特に強烈なのが、ティジャニが家を建てるくだりである。ハンドメイドで豪邸を建設することを決意したティジャニだが、その建設方法は「ちょっとづつ建材を用意し、部分的に建物を完成させていく」というディアゴスティーニ方式だった。今日はドア、明日は壁、といった具合にちょっとづつ完成していくティジャニの家。そんな建設方法で家が建つんだ……というのも驚きだが、本書に収録されいてる「ティジャニの家」の写真を見て二度驚いた。なんというか、けっこうちゃんと豪邸なのである。これを自作するとは、ティジャニ、すごすぎる……。話が横道に逸れるのを承知で、前野氏が一章を割きたくなってしまったのも納得。「ティジャニの家」の写真は、ぜひ本書でご確認いただきたい。

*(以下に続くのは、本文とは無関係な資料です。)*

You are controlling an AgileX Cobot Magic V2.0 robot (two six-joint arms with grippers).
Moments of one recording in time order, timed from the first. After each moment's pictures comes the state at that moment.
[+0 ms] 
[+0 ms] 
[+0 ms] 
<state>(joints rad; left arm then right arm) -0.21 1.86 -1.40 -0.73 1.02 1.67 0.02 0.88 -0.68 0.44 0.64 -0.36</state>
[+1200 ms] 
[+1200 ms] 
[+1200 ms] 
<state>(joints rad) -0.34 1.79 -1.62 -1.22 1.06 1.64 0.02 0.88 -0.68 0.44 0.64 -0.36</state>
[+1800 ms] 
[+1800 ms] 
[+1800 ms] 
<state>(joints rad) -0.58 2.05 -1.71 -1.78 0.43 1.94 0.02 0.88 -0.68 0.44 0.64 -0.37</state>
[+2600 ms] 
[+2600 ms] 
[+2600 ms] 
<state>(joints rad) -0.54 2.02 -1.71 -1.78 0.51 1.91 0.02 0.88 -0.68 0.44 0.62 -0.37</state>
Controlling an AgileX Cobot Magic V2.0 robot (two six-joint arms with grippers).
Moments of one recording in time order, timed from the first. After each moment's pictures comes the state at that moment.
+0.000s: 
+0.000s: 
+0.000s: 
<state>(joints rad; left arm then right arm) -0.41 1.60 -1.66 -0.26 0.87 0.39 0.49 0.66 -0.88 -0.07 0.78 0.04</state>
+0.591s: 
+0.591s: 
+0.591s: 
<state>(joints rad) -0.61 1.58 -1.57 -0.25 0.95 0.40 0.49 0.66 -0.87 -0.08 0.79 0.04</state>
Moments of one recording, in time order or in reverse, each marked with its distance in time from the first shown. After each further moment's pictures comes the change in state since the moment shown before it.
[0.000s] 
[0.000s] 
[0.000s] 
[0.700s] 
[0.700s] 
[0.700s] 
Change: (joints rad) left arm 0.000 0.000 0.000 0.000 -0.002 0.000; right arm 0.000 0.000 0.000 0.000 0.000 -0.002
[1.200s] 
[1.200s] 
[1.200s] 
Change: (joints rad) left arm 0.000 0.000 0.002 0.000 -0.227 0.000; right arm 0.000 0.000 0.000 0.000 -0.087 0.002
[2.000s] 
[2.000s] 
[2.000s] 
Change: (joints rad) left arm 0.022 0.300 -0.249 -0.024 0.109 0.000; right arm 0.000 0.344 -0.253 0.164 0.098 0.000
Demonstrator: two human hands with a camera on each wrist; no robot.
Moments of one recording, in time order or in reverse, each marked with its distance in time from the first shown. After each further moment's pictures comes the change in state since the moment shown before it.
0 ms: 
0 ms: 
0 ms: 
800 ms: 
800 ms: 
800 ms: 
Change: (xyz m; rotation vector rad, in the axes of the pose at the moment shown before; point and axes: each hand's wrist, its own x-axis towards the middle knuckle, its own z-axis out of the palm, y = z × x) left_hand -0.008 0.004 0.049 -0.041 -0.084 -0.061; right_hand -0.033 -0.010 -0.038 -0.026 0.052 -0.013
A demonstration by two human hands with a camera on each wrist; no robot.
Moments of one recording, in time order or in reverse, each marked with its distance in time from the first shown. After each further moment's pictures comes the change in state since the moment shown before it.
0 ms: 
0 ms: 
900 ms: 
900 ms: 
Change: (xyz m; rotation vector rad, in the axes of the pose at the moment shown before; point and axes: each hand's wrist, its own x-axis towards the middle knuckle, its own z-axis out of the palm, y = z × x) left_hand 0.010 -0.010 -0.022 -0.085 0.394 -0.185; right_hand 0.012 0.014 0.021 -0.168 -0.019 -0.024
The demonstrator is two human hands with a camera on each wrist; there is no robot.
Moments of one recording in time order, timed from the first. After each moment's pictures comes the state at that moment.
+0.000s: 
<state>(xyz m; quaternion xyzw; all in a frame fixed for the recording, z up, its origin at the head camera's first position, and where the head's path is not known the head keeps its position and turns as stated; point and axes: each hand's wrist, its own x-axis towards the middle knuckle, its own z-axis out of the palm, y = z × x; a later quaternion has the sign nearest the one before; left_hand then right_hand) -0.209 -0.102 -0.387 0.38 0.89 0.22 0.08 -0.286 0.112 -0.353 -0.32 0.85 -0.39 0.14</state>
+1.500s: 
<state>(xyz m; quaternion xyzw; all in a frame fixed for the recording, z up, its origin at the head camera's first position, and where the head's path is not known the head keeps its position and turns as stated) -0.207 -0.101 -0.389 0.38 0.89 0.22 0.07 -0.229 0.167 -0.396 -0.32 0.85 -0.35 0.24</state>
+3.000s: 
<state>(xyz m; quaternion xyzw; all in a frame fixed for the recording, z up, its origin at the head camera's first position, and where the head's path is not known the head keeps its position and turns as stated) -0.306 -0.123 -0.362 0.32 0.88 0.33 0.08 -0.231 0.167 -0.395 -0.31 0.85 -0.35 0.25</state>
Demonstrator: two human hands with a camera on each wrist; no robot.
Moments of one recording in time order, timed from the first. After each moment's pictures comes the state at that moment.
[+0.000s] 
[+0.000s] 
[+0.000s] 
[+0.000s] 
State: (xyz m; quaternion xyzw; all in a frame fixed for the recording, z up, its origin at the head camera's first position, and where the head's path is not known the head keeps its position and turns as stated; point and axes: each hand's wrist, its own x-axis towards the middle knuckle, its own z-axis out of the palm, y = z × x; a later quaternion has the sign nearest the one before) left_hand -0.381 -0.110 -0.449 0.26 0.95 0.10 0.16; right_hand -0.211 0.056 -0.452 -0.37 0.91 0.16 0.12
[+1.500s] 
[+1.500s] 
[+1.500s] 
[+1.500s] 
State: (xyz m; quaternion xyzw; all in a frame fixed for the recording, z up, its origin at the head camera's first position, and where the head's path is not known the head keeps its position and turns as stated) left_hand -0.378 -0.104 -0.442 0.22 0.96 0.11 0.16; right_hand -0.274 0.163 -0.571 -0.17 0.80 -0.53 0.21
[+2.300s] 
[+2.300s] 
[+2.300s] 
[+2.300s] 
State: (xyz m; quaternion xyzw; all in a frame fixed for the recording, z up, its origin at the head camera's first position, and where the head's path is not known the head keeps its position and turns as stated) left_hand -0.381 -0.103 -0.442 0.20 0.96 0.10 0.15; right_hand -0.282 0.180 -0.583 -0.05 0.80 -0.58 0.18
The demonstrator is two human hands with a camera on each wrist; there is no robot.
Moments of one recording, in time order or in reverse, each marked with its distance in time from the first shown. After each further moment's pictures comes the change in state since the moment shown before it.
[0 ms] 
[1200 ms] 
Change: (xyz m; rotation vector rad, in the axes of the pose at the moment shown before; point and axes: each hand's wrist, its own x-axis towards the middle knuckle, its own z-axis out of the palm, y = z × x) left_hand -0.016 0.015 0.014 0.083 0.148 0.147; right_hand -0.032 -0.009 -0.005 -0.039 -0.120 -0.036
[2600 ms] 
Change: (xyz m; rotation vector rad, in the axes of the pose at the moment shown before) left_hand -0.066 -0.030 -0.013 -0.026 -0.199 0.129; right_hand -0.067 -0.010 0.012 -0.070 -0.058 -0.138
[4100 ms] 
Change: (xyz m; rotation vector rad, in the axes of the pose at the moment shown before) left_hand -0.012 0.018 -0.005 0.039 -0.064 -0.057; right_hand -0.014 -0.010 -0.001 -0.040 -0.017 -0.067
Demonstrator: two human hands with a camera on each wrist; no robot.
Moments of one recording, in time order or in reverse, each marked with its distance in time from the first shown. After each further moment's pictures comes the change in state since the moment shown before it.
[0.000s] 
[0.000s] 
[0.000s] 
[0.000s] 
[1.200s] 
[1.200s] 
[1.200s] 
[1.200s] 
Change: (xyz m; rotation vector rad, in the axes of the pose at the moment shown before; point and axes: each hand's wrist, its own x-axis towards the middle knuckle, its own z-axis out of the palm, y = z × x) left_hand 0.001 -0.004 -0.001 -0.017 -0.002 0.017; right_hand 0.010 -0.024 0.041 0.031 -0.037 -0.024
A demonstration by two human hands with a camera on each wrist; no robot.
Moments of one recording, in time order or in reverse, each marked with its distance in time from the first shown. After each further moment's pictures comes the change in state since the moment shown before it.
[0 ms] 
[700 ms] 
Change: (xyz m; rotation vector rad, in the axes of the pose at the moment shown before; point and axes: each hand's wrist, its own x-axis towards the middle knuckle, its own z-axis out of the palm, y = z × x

このように豪快に脇道へ逸れるところも多い本書だが、ティジャニや各国の研究者・スタッフとの友情、学業で目標を達成したことへの嬉しさと誇らしさ、そしてバッタへの愛について素直な感情が書かれた書籍であり、読後感はとても爽やか。好きなことをやり続けて成果を出した人の話は、通常ならば羨ましかったりやっかみたくなったりもするが、「バッタに貪り食われたい」と書く前野氏の成功例はぶっ飛び過ぎていて「確かにこの勢いで突き進んだら、うまくいかないものもうまくいくようになるかもしれない」という説得力と爽快さがある。バッタの生態に関する好奇心も満たしつつ、夢を叶えんとする男の苦闘の様子も生々しく感じられる一冊である。